How can we help accelerate regional cooperation between tech startup ecosystems?
I would urge people to start investing cross-border. I don’t know why we should invest only in Greek enterprises, in our case. As long as it’s a team that inspires confidence and it operates in a market that makes sense, it should be fine.
I would normally also say we can do more cross-border events, and it’s already happening –How to Web in Romania, for instance, is doing a great job. But events are one step of the process, the spark. They do not maintain the relationships needed to strengthen collaborations. This is where investors can come in.
As an investor in the company, you need to develop a recurring connection with your investee company. If I travel a couple of times every year to Sofia to get an update, I would also start developing my network and pipeline visibility in the Bulgarian scene.
What ventures and initiatives are you focusing on right now?
On the ventures side, I am particularly focused on Finloup right now since it’s our fund’s latest investment. They launched in the Greek market at the beginning of this year. They started doing some transactions last summer.
Another company in our portfolio that I am particularly excited about now is SERG Technologies. They are a spin-off of Imperial College in London, producing a wearable device that helps with remote continuous monitoring of Parkison’s Disease patients. We invested in their pre-seed and now they just raised a 1.7 million seed round.
Third, I would mention an angel investment I made a year ago, which is a YouTube channel producing content around financial literacy for Gen Zs. It’s called Financial Europeans. We started it in Greece but we have six more channels in other European countries. The idea is to produce high quality and popular content for people in their 20s to start understanding what personal wealth is and how they can invest their money.
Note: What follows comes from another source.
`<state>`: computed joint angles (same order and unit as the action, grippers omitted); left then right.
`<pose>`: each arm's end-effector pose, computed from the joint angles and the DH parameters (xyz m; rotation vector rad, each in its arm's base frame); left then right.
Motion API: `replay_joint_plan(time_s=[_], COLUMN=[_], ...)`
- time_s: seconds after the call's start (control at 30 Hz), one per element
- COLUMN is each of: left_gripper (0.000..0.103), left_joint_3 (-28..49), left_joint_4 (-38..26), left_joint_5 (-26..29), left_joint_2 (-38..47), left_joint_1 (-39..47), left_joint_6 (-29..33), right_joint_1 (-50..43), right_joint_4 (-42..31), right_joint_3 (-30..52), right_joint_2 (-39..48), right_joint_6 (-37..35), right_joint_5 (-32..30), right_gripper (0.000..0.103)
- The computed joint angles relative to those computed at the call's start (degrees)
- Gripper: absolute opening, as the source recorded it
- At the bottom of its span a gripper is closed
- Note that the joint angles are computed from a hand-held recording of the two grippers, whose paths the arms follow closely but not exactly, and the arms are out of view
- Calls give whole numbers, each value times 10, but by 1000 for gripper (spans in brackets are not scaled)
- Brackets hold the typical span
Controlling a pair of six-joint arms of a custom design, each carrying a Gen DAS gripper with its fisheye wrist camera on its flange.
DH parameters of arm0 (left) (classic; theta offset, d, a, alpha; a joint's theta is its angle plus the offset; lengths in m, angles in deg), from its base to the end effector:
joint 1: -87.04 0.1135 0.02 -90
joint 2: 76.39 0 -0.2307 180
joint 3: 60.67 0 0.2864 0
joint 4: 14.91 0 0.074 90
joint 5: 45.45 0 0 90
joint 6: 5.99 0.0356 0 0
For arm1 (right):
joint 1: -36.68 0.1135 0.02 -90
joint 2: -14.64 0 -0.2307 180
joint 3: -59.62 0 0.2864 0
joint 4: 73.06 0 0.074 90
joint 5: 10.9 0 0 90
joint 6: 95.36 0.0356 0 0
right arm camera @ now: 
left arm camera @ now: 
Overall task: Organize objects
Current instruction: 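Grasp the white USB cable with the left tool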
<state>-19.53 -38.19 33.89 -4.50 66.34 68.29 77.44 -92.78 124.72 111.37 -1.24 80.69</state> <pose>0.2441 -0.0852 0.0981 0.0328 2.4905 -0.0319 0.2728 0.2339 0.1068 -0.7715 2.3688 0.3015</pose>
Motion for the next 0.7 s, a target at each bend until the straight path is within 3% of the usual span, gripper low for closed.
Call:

It’s not a startup company, in the sense that it won’t seek any VC money to scale. It was a great example of my time-to-market comment I made before.You could tell that it was an amazing time to launch this product as people were literally hooked with their content and community from the get-go.
Their (Financial Europeans) mission statement resonates with me so much. I wish I had started investing my personal savings from my early 20s. And I wish I could have recognized the importance of personal finance when I was in University. I would have won a decade of work and activity. I started investing in my 30s – both professionally (when I started the fund) and personally. You start with small investments in the beginning and then you build up from there. People tend to think they cannot start investing because they don’t have 50K or 100K in the bank. But you don’t need that much to get started.